[DATA EXTRACT Boundary: Start]

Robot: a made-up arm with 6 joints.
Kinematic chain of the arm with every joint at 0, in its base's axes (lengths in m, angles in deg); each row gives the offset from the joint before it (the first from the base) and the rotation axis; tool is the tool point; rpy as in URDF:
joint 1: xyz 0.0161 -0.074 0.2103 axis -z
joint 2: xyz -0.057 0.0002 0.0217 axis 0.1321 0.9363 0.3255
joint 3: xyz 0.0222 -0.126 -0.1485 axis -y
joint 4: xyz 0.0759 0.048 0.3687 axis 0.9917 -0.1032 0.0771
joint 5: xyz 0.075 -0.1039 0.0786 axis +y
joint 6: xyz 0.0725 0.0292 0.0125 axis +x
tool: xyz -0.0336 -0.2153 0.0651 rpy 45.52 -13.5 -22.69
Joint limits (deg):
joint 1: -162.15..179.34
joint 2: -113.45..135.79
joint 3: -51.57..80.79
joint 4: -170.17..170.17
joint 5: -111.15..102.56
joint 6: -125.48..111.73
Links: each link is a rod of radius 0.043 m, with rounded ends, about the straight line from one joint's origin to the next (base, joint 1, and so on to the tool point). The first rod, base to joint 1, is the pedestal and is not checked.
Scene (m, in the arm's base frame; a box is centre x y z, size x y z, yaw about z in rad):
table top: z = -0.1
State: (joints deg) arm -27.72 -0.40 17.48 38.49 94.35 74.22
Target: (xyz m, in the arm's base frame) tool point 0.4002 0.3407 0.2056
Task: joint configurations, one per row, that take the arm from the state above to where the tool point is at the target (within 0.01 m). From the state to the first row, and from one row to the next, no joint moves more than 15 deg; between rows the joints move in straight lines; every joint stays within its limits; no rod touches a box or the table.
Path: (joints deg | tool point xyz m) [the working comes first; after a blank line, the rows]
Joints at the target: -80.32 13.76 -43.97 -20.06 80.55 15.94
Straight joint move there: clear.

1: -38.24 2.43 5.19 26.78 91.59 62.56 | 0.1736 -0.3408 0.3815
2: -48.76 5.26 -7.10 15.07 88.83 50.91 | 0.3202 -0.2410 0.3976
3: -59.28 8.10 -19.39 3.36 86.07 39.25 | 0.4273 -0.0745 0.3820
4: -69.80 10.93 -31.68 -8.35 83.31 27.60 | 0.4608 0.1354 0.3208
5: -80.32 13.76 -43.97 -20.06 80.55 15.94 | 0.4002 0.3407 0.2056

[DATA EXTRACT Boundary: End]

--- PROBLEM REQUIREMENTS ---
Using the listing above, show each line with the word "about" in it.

--- OUTPUT FOR THIS TASK ---
Links: each link is a rod of radius 0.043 m, with rounded ends, about the straight line from one joint's origin to the next (base, joint 1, and so on to the tool point). The first rod, base to joint 1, is the pedestal and is not checked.
Scene (m, in the arm's base frame; a box is centre x y z, size x y z, yaw about z in rad):

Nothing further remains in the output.